In the present application, the terms “computer readable medium” and “computer usable medium” are used to generally refer to media such as the removable storage drive 614, a hard disk installed in the hard disk drive 612, and the signals 628. These computer program products are means for providing software to the computer system 600.
Computer programs (also called computer control logic) are stored in the main memory 608 and/or the secondary memory 610. Computer programs may also be received via the communications interface 624. Such computer programs, when executed, enable the computer system 600 to implement the present invention as discussed herein.

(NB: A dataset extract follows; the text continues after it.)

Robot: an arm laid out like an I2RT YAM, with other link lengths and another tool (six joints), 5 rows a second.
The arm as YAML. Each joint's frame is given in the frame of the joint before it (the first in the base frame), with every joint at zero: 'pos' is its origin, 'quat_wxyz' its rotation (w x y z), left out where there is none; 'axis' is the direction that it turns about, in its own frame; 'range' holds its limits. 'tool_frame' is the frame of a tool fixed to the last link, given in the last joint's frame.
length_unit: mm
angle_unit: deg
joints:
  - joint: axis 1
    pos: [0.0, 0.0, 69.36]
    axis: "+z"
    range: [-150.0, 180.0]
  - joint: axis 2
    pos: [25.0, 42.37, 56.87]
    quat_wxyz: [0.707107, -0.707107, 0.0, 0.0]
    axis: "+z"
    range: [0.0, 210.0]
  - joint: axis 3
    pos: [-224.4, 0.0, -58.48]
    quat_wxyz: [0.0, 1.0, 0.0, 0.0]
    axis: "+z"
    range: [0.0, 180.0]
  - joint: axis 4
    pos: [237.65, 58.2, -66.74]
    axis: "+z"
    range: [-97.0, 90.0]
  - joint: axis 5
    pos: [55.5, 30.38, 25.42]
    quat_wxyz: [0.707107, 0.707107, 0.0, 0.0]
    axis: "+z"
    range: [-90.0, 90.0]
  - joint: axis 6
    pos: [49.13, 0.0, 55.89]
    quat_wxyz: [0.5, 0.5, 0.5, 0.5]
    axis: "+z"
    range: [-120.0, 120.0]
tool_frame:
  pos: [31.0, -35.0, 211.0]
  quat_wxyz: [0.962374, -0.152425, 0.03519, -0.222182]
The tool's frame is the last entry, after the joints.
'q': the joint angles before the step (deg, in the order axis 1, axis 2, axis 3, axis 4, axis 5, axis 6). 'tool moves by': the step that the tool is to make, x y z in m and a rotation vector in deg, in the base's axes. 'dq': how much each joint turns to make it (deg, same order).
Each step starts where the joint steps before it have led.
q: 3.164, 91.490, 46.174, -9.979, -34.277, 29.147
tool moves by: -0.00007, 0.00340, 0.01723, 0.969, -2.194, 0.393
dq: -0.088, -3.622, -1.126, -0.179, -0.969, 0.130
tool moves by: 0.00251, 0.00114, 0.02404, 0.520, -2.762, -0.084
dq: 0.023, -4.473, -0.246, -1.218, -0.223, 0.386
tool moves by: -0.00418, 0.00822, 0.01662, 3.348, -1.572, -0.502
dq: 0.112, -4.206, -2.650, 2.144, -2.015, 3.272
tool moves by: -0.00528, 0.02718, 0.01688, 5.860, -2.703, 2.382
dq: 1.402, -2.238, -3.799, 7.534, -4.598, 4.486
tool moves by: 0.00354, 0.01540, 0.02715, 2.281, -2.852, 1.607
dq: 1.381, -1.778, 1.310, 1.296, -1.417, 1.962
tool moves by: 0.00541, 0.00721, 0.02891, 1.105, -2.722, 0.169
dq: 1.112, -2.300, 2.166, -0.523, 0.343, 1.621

In particular, the computer programs, when executed, enable the processor 604 to implement the processes of the present invention. Accordingly, such computer programs represent controllers of the computer system 600. By way of example, in the embodiments of the invention, the processes/methods performed by signal processing blocks of encoders and/or decoders can be performed by computer control logic. Where the invention is implemented using software, the software may be stored in a computer program product and loaded into the computer system 600 using the removable storage drive 614, the hard drive 612 or the communications interface 624.
Example embodiments of the methods, systems, and components of the present invention have been described herein. As noted elsewhere, these example embodiments have been described for illustrative purposes only, and are not limiting. Other embodiments are possible and are covered by the invention. Such other embodiments will be apparent to persons skilled in the relevant art(s) based on the teachings contained herein. Thus, the breadth and scope of the present invention should not be limited by any of the above described exemplary embodiments, but should be defined only in accordance with the following claims and their equivalents.

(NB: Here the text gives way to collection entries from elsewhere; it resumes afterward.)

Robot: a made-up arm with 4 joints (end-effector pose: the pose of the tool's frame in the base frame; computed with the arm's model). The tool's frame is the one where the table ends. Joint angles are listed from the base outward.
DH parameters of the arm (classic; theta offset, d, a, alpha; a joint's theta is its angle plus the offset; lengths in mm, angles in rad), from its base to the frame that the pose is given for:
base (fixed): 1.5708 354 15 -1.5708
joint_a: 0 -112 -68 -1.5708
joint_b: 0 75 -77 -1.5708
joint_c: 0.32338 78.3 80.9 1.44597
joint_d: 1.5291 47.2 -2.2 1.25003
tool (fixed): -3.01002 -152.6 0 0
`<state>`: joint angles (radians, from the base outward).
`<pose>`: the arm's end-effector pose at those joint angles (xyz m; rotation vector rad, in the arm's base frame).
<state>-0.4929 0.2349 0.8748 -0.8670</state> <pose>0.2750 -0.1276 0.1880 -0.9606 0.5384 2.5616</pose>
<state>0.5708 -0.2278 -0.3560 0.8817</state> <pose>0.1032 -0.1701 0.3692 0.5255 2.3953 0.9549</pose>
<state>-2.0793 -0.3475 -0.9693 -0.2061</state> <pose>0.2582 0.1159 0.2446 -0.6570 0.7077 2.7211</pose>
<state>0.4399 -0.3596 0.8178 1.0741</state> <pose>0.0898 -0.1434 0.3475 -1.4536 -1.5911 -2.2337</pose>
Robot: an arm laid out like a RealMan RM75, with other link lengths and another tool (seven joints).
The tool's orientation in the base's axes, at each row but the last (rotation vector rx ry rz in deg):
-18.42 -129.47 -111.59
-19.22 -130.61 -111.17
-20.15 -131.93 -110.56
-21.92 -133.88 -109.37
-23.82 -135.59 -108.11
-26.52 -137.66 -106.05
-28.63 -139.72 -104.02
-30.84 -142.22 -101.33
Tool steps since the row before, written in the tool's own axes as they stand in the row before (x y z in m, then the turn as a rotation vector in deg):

The foregoing description of the specific embodiments will so fully reveal the general nature of the invention that others can, by applying knowledge within the skill of the art, readily modify and/or adapt for various applications such specific embodiments, without undue experimentation, without departing from the general concept of the present invention. Therefore, such adaptations and modifications are intended to be within the meaning and range of equivalents of the disclosed embodiments, based on the teaching and guidance presented herein. It is to be understood that the phraseology or terminology herein is for the purpose of description and not of limitation, such that the terminology or phraseology of the present specification is to be interpreted by the skilled artisan in light of the teachings and guidance.
The breadth and scope of the present invention should not be limited by any of the above-described exemplary embodiments, but should be defined only in accordance with the following claims and their equivalents.